SUBSTANCE: the invention is pertaining to the method of production of the alkylate by the sulfuric-acid alkylation in the multiphase reactor, in which the hydraulic mode is provided, which forms the pulsations for attaining the best commixing and the combined interphase mass-transfer and the heat-transfer. The method provides for feeding of the hydrocarbon component consisting of the olefin, the olefin predecessor or their mixture and isoalkane at least partially in the gaseous state into the reactor with the down flow in the presence of the liquid sulfuric acid, and with the internal static system of mixing. The liquid sulfuric acid is fed with constant speed, and the speed of feeding of the olefin, the olefin predecessor or their mixture is increasing until the pressure fall sufficient for formation of the pulsating flow. The internal static system of mixing contains the head including the structure for contacting, which has the free space exceeding 50 % of the volume. The system of the heads may consist of the materials, which are either inert, or catalytically active by their nature.

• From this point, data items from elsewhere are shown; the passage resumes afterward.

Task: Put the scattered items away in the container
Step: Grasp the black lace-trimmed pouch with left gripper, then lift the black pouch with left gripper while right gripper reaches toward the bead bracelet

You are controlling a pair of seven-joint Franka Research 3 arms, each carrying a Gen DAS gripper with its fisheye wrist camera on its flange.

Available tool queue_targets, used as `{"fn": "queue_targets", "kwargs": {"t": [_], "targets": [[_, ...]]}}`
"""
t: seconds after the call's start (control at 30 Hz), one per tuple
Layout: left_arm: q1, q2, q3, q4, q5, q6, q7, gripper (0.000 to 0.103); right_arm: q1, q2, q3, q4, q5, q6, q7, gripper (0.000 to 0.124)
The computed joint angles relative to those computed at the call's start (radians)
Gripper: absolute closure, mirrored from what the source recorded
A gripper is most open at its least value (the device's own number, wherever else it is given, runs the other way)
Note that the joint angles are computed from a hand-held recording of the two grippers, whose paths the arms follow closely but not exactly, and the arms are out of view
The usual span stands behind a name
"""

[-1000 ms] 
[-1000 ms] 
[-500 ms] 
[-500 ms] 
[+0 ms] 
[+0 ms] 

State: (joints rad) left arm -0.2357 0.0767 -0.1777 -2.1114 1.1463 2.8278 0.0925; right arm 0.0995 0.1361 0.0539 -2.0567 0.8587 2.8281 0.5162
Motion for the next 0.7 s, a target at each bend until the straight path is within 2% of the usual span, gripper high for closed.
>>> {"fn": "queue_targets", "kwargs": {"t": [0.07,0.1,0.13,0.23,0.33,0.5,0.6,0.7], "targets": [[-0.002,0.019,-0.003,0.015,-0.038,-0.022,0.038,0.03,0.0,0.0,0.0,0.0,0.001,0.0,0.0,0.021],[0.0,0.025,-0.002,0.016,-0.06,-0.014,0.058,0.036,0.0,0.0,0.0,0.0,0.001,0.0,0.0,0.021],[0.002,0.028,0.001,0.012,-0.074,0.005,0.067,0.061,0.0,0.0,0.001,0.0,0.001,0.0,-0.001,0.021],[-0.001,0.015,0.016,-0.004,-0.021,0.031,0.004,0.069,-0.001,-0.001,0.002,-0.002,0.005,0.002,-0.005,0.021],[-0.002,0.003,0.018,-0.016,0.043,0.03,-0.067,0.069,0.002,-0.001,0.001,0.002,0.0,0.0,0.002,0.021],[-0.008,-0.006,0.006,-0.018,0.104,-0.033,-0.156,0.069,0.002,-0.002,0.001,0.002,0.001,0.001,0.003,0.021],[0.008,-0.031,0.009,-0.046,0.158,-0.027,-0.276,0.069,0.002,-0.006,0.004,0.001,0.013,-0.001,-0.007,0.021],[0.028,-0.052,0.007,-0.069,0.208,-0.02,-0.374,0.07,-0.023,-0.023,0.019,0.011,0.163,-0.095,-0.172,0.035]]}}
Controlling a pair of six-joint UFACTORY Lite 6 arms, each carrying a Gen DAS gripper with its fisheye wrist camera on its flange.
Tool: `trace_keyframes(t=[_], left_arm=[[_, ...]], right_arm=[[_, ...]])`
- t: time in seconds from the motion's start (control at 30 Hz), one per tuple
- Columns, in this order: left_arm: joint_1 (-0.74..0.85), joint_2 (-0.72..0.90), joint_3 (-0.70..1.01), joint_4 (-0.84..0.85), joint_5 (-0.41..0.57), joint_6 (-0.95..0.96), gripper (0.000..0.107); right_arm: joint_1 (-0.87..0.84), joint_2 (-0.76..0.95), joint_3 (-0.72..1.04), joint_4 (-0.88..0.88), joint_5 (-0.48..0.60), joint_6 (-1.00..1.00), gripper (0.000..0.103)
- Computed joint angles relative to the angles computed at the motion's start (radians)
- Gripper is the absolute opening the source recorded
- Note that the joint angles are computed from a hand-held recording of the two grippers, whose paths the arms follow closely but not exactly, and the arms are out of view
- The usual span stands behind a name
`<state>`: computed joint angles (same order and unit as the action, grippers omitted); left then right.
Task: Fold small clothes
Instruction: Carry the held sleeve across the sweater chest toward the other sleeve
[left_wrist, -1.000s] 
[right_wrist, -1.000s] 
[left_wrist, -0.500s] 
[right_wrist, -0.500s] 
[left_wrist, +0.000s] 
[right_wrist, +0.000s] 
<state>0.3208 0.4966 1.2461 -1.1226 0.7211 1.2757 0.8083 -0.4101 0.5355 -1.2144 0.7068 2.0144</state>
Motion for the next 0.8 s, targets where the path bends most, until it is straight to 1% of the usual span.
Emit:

EFFECT: the invention ensures production of the alkylate by the sulfuric-acid alkylation in the multiphase reactor providing formation of the pulsations for attaining the best commixing and the corresponding interphase mass-transfer and the heat-transfer.

10 cl, 4 dwg, 8 ex

Reactor // 2246345

FIELD: chemical industry, catalytic processes.

SUBSTANCE: the invention presents a reactor for catalytic processes and is dealt with the field of chemical industry and may be used for catalytic processes. The reactor contains: a body; units of input and output for a reaction mixture and products of reactions; units of loading and unloading of a catalyst; a catalyst layer with the groups of the parallel hollow gas-permeable chambers located on it in height in one or several horizontal planes and each of the chambers has a perforated gas-distributing pipe with impenetrable butt connected to the group collector and used for input of additional amount of the reaction mixture. Each of perforated gas-permeable chambers is supplied with the second gas-distributing pipe with impenetrable butt. At that the impenetrable butts of the pipes are located on the opposite sides. The given engineering solution provides uniformity and entirety of agitation of the reaction mixtures.

EFFECT: the invention provides uniformity and entirety of agitation of the reaction mixtures.